In three landmark decisions re- leased by the Supreme Court of the United States before summer adjournment, the votes were narrow and, depending on the case, involved differing alliances. But one thing was constant, the Roberts Court continues to be an activist court that appears not only willing but eager to substitute its judgment for that of the Legislature and precedent.
The most dramatic of the cases was the court’s 5-4 vote that gutted the Voting Rights Act, which was passed in 1965, not long after civil rights workers were murdered for attempting to register black voters in the South.
What has become the law’s most controversial provision — a requirement that certain states or parts of states must ask for Justice Department review before tampering with laws that affect voter access — was not limited to the South. It applied to all of Alabama, Georgia, South Carolina, Texas, Alaska, Arizona, Louisiana, Mississippi and Virginia, and parts of California, Florida, North Carolina, Michigan, New Hampshire, New York and South Dakota.
The wrong message
By finding that preclearance requirement unconstitutional, the court sent a message to states and areas that have a history of voter suppression that they are now trustworthy. That’s a happy thought, but one that is open to challenge, and Justice Ruth Bader Ginsburg did so in what should have been convincing fashion. Her dissent cited eight examples of relatively recent race-based voter discrimination. One was that of Kilmichael, Miss., where the five council members and the mayor — all white — became alarmed at an unusually high number of announced black candidates and so cancelled the election. Under the Voting Rights Act, the Department of Justice stepped in. The election was held, and the town elected its first black mayor and three black councilmen.
For Chief Justice John Roberts and his four conservative colleagues to pretend that we live in a post racial America is either naive or dishonest — and it’s hard to believe that Supreme Court justices got where they are being naive.
We had hoped that Roberts, at least, would distance himself from the outrageous comment made by Justice Antonin Scalia during oral arguments on the Voting Rights case in February. It was then that Scalia suggested that because the law has gained strong support in Congress over the years, Congress could no longer be trusted. The support he said is “very likely attributable to a phenomenon that is called perpetuation of racial entitlement.”
The Voting Rights Act was passed by Congress by a vote of 77–19 in the Senate and 333–85 in the House. It has been periodically renewed, most recently in 2006 by a vote of 98-0 in the Senate and 390-33 in the House. In Scalia’s warped view — a view now validated by his conservative colleagues — when Congress acts with near unanimity, it is a signal that the Supreme Court must substitute its wisdom for that of the House and Senate. And cast precedent to the wind in the process.
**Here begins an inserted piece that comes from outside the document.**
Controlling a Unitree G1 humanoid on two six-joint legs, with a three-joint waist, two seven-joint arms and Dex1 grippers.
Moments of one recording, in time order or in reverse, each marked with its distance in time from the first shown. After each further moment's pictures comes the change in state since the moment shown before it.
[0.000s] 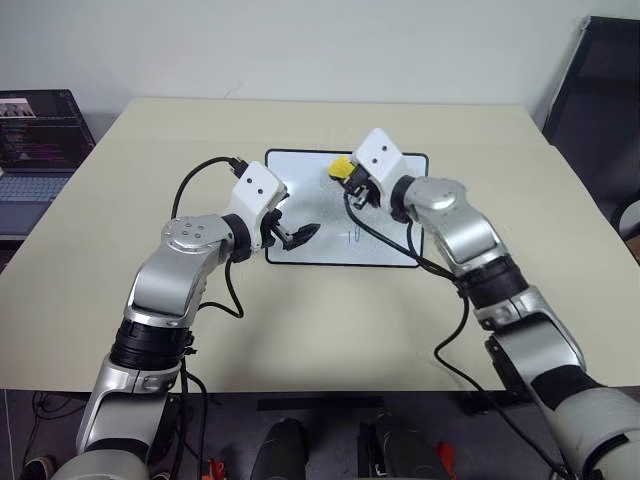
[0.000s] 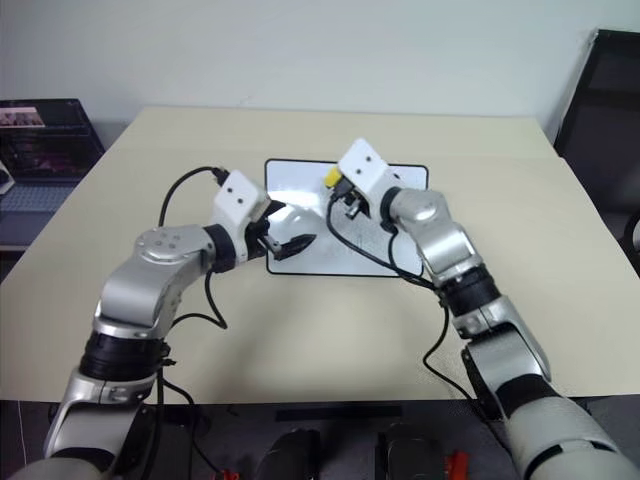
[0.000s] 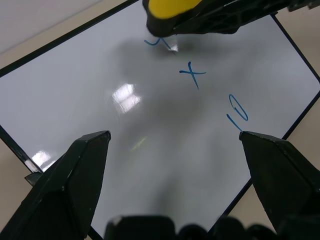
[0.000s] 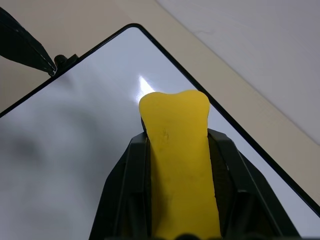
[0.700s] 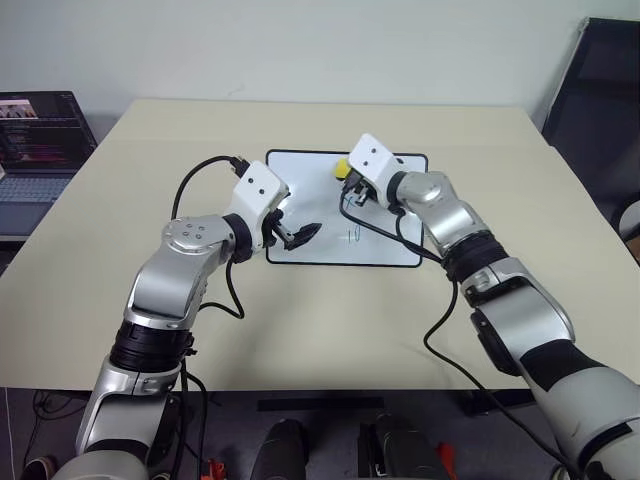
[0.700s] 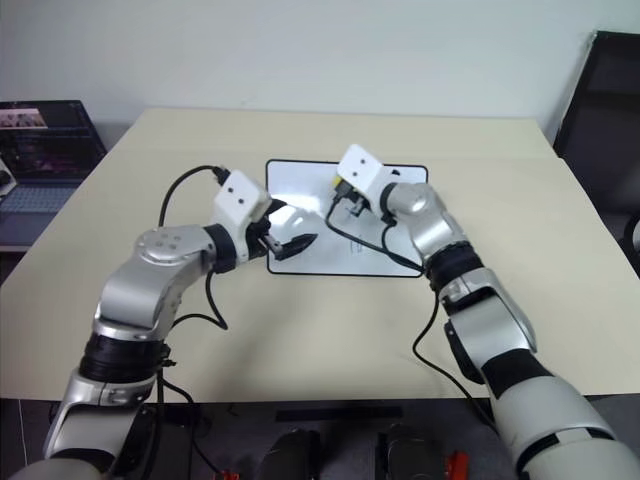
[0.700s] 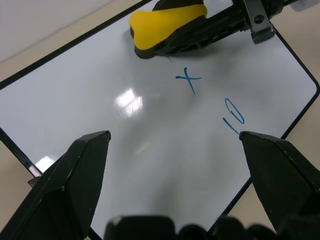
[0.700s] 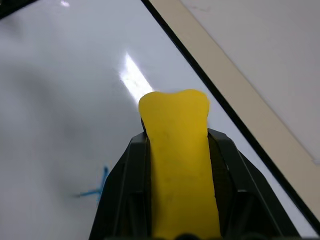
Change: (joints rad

To a lesser but no less noteworthy extent, the Court was also willing to substitute its view on the legitimacy of gay marriage over that of the Congress and it sent a strong message that it is prepared to further restrict the use of race as a factor in college admissions if the appeals court to which it remanded a case for rehearing doesn’t get the message.
People on both sides of the political fence found things to applaud and things to condemn in the decisions released during the final days of the term.
But the continuing trend that Roberts is taking that substitute’s the court’s opinion — often on narrow votes — over both legislative action and the court’s own precedent is troubling. One might even say alarming.
Looking at the new term
One of the last decisions the court made was to accept a case involving the practice under which a president makes recess appointments to the executive or judicial branches of government.
Every president since George Washington has made recess appointments, although the practices has become more common since World War II. President Dwight Eisenhower appointed William J. Brennan to the Supreme Court during a recess. According to the Congressional Research Service, President Ronald Reagan made 240 recess appointments, President George H.W. Bush made 77 recess appointments, President Bill Clinton made 139 recess appointments. President George W. Bush made 171 recess appointments, and as of the beginning of this year President Barack Obama had made 32 recess appointments.
This case, which challenges Obama’s appointments to the National Labor Relations Board, would seem to have the potential of exposing the Roberts Court as not only one of the most activist courts in history, but one of the most partisan. Or of disproving its harshest critics.
NLRB v. Noel Canning sounds innocuous enough, but it will be a case well worth watching.